#### What you have to do:
From the entries below, please gather each line containing the string "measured".

___

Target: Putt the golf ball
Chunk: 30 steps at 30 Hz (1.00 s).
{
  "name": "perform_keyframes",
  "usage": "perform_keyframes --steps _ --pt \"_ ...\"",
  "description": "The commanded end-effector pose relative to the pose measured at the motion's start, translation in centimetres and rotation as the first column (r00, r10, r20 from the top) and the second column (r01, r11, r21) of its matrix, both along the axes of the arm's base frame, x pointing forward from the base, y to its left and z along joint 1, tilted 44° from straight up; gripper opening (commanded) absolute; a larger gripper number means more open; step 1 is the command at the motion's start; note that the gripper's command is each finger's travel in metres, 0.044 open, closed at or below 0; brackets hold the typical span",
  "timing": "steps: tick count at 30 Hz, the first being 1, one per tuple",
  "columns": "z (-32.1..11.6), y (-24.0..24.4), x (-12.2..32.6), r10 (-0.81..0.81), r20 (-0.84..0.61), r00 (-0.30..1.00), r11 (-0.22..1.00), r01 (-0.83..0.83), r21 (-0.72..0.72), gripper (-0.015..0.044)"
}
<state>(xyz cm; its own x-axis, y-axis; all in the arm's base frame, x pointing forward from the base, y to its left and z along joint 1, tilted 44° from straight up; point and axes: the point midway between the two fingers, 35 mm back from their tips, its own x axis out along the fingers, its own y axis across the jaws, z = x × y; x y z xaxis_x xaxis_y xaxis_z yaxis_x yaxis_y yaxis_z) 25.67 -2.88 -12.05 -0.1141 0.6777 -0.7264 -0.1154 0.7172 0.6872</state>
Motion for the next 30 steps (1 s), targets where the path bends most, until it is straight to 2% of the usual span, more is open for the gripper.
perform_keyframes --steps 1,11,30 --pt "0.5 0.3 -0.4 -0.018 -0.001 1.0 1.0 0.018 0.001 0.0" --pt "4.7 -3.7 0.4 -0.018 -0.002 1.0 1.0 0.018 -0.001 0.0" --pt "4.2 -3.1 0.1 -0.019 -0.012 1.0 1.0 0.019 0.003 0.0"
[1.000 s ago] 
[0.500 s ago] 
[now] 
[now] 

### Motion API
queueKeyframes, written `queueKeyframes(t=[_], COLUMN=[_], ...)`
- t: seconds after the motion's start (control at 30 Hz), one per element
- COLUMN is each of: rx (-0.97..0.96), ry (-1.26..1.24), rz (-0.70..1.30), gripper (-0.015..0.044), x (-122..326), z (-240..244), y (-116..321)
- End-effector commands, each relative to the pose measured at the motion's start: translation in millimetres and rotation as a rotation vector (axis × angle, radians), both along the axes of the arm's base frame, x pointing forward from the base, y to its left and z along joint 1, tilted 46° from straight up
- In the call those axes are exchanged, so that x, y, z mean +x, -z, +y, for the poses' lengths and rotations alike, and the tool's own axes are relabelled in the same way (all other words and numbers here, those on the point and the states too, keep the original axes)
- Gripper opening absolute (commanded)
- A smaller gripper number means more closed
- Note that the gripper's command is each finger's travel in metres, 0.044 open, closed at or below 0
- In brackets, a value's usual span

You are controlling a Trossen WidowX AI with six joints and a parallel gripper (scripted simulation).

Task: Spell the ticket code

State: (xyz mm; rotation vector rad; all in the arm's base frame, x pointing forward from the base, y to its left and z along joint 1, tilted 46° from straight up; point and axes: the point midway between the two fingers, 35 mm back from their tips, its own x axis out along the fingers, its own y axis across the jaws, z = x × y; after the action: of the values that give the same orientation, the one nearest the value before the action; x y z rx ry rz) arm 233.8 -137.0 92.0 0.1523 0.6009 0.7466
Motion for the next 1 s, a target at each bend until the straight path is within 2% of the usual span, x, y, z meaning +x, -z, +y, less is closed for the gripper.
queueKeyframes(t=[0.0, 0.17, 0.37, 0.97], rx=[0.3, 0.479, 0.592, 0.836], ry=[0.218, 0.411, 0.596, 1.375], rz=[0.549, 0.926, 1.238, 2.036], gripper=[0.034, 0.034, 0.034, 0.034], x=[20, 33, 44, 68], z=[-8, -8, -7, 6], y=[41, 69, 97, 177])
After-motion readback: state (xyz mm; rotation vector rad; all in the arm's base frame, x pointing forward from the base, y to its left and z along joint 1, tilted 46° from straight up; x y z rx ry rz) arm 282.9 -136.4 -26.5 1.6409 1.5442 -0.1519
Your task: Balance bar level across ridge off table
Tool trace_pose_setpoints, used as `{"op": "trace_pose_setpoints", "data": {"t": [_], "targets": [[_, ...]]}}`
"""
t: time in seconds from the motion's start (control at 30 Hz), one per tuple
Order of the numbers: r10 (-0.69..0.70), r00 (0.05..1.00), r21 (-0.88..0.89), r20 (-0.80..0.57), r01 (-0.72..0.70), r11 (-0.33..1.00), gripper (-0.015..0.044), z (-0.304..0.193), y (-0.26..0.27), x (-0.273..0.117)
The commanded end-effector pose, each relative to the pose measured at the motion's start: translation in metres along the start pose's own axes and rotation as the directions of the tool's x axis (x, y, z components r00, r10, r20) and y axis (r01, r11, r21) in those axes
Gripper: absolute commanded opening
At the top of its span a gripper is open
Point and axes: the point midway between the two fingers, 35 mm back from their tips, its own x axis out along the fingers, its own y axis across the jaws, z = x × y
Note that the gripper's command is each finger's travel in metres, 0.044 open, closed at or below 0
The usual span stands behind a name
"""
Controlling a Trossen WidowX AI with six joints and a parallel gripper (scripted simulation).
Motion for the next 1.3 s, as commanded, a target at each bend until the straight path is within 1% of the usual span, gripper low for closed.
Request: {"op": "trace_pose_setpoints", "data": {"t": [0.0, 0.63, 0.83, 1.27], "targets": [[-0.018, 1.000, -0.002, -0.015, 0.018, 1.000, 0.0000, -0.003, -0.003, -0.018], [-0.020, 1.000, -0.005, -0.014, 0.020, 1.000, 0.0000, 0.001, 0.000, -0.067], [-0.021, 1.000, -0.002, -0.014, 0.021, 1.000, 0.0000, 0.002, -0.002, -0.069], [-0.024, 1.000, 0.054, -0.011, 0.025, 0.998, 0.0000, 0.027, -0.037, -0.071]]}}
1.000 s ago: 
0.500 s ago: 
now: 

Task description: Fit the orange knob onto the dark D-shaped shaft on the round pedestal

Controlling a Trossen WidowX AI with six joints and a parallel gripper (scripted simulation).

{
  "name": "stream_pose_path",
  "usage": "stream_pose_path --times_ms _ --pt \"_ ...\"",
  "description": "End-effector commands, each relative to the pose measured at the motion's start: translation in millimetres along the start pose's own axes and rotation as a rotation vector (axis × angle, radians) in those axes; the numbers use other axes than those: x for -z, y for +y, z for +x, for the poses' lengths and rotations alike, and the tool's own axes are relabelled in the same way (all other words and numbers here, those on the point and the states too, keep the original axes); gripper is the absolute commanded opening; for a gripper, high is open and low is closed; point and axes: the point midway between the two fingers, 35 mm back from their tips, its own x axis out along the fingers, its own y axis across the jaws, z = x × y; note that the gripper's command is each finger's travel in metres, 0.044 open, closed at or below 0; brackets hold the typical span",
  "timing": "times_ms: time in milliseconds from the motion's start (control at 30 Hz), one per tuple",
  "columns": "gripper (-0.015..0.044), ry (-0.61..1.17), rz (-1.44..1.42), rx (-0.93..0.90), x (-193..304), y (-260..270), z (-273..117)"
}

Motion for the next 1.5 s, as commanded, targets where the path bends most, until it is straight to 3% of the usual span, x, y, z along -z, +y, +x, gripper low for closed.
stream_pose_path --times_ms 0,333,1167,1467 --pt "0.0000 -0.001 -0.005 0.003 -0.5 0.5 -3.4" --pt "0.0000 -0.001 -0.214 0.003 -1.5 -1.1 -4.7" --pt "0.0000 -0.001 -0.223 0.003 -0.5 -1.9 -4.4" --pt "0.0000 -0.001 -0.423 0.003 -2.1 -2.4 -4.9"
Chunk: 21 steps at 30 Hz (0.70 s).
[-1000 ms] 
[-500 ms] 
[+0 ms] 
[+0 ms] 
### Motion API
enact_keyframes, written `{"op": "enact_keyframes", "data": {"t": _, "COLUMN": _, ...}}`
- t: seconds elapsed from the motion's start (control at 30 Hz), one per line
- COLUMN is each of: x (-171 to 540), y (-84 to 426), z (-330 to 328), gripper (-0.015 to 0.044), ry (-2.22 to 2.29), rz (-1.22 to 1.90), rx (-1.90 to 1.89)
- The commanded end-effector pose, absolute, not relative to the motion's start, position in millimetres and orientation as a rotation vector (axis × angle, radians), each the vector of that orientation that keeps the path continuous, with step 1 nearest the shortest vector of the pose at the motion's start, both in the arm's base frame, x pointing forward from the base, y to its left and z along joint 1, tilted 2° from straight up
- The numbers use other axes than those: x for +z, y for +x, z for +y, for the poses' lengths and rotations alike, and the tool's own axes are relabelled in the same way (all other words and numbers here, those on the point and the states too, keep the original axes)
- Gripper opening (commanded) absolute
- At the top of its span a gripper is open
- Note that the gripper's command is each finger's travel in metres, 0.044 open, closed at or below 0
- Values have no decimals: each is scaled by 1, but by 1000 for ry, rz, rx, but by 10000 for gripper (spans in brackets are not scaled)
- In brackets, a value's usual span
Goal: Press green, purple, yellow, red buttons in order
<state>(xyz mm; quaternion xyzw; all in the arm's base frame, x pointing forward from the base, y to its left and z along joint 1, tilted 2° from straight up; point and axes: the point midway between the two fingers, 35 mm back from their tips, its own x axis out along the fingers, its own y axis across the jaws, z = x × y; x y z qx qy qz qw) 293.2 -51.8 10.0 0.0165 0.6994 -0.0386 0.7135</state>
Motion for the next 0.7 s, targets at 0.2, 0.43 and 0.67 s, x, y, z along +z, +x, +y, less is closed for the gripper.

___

#### Written answer:
  "description": "The commanded end-effector pose relative to the pose measured at the motion's start, translation in centimetres and rotation as the first column (r00, r10, r20 from the top) and the second column (r01, r11, r21) of its matrix, both along the axes of the arm's base frame, x pointing forward from the base, y to its left and z along joint 1, tilted 44° from straight up; gripper opening (commanded) absolute; a larger gripper number means more open; step 1 is the command at the motion's start; note that the gripper's command is each finger's travel in metres, 0.044 open, closed at or below 0; brackets hold the typical span",
- End-effector commands, each relative to the pose measured at the motion's start: translation in millimetres and rotation as a rotation vector (axis × angle, radians), both along the axes of the arm's base frame, x pointing forward from the base, y to its left and z along joint 1, tilted 46° from straight up
The commanded end-effector pose, each relative to the pose measured at the motion's start: translation in metres along the start pose's own axes and rotation as the directions of the tool's x axis (x, y, z components r00, r10, r20) and y axis (r01, r11, r21) in those axes
  "description": "End-effector commands, each relative to the pose measured at the motion's start: translation in millimetres along the start pose's own axes and rotation as a rotation vector (axis × angle, radians) in those axes; the numbers use other axes than those: x for -z, y for +y, z for +x, for the poses' lengths and rotations alike, and the tool's own axes are relabelled in the same way (all other words and numbers here, those on the point and the states too, keep the original axes); gripper is the absolute commanded opening; for a gripper, high is open and low is closed; point and axes: the point midway between the two fingers, 35 mm back from their tips, its own x axis out along the fingers, its own y axis across the jaws, z = x × y; note that the gripper's command is each finger's travel in metres, 0.044 open, closed at or below 0; brackets hold the typical span",

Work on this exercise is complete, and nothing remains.